El crecimiento exponencial del comercio electrónico está generando situaciones completamente nuevas a las que las diferentes administraciones nacionales y europeas van adaptándose con el tiempo. Uno de los cambios de mayor relevancia y que más polémica ha suscitado es el de la fiscalidad, pues en España, Hacienda ya ha advertido de que en 2019 pondrá el foco sobre las ventas por Internet.

De este modo, se ejercerá un mayor control sobre los nuevos medios de pago y las actividades logísticas ligadas con el comercio electrónico, además de intentar establecer las mismas obligaciones para todos los intermediarios.

Todos los e-commerce deben abonar el impuesto de sociedades, que grava los beneficios que tienen en el país, pero muchos de ellos tienen localizada la mayor parte en lugares donde la tributación es más baja, declarando que en otros, como España, solamente realizan actividades accesorias.

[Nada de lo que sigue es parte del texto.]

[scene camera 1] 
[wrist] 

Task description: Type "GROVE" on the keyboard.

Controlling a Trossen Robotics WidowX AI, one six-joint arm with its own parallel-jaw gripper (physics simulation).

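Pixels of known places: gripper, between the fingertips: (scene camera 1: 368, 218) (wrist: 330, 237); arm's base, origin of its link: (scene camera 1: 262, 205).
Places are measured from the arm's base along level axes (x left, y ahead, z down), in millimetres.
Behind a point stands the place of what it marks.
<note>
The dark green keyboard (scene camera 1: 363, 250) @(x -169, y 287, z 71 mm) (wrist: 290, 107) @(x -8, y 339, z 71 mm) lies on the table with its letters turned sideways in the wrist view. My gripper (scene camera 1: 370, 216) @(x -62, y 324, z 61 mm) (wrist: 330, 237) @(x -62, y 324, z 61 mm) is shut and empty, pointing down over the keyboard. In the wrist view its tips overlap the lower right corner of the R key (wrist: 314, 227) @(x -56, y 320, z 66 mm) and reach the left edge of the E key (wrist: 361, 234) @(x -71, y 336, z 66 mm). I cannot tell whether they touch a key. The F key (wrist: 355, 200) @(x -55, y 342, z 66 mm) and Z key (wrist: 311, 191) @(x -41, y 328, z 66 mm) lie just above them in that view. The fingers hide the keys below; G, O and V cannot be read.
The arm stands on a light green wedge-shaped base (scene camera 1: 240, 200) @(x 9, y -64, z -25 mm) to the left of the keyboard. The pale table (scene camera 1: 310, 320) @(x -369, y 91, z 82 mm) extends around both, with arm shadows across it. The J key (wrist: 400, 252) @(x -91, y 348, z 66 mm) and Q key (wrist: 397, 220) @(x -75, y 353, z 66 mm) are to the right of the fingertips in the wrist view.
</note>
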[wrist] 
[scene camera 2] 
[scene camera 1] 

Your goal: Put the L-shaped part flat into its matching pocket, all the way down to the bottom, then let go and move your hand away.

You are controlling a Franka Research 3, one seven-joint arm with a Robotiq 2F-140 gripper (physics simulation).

Además, los expertos denuncian que lo que se tiene en cuenta no son los ingresos, sino los beneficios, que se mantienen bajos gracias a las fuertes inversiones, tal y como explican en el diario El Mundo.

La tasa ‘Google’

Por este motivo, el Gobierno ha hecho lo posible por empezar a aplicar la ‘tasa Google’, que obligaría a las empresas que ofrecen servicios de publicidad o intermediación on-line, o de venta de datos, a pagar un impuesto del 3% sobre su facturación total, siempre que facturen más de 750 millones de euros anuales a nivel global y más de tres millones en España.

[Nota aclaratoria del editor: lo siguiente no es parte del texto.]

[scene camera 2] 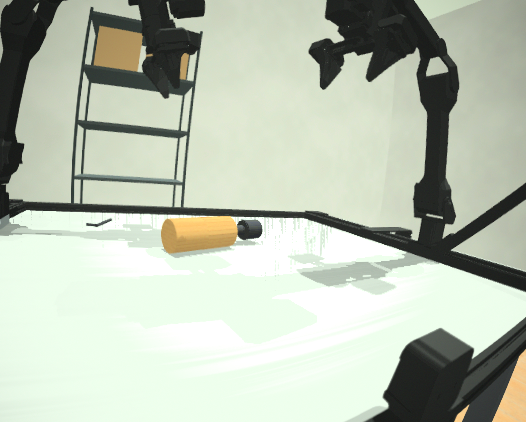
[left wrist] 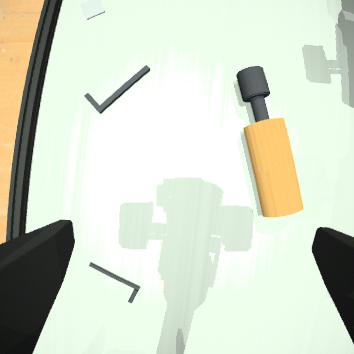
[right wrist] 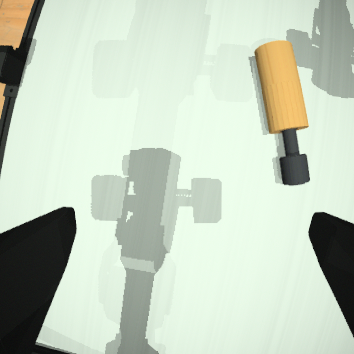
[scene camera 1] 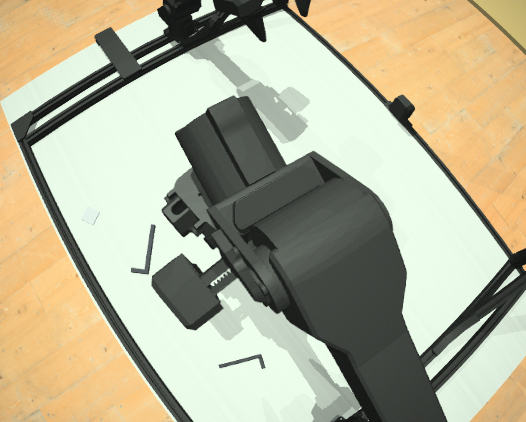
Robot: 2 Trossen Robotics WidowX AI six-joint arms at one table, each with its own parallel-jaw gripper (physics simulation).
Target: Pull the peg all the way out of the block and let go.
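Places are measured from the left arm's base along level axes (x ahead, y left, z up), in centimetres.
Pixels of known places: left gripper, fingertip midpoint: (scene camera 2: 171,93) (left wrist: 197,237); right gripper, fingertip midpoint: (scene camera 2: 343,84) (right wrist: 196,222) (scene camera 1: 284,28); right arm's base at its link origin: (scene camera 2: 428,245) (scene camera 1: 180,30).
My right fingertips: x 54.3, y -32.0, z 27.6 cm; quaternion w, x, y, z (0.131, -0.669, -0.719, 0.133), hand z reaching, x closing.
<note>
Behind a point stands the place of what it marks.
The orange cylindrical block (scene camera 2: 200,234) {x 37.3, y -21.3, z 1.5 cm} (left wrist: 274,167) {x 38.2, y -17.3, z 3.5 cm} (right wrist: 281,86) {x 39.2, y -19.2, z 3.4 cm} lies on its side on the table. The dark peg (scene camera 2: 250,229) {x 48.6, y -17.6, z 1.3 cm} (left wrist: 253,82) {x 49.2, y -15.0, z 2.6 cm} (right wrist: 295,169) {x 49.9, y -16.1, z 2.6 cm} sticks out of one end of it, its thick head and part of its thin shaft showing; the rest is hidden inside. My left gripper (scene camera 2: 170,91) {x 34.2, y -4.9, z 26.6 cm} (left wrist: 197,237) {x 34.2, y -4.9, z 26.6 cm} is open and empty, high above the table. The left arm covers block and peg in scene camera 1. My right gripper (scene camera 1: 284,27) {x 54.3, y -32.0, z 27.6 cm} (scene camera 2: 347,84) {x 54.3, y -32.0, z 27.6 cm} (right wrist: 196,222) {x 54.3, y -32.0, z 27.6 cm} is open and empty, also high above the table, apart from the peg and block.
Two dark L-shaped bars (scene camera 1: 150,250) {x 48.6, y 2.3, z -1.2 cm} (scene camera 1: 241,361) {x 22.7, y 2.8, z -1.3 cm} (left wrist: 125,87) {x 49.0, y 1.9, z -1.1 cm} (left wrist: 114,276) {x 22.9, y 2.8, z -1.3 cm} and a pale square (scene camera 1: 91,216) {x 62.0, y 7.8, z -1.6 cm} (left wrist: 93,9) {x 61.9, y 7.7, z -1.6 cm} lie on the table. A black rail (scene camera 1: 70,215) edges it, with a black box (scene camera 1: 401,107) {x 38.6, y -56.8, z 2.6 cm} (scene camera 2: 432,370) {x 36.3, y -58.7, z 3.1 cm} mounted there. A shelf unit (scene camera 2: 76,150) stands behind.
</note>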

De este modo, empresas como El Corte Inglés, que vende sus propios productos, no se verían afectadas, pero sí lo harían las plataformas como Amazon. No obstante, la medida ha encontrado una fuerte oposición y ha desaparecido del panorama político, al menos de momento, con el rechazo a los Presupuestos Generales.

En cuanto al pago del IVA, el que debe efectuar el pago es el propio comercio, no la plataforma a través de la que gestiona sus ventas, que no se hace responsable de si se paga o no. Normalmente se aplica el impuesto del país del vendedor, pero si es una transacción entre empresas, el que rige es el del del comprador.

Sin embargo, a partir del año 2021, los ‘marketplaces’ serán responsables de recaudar este impuesto y abonarlo posteriormente en el país que corresponda.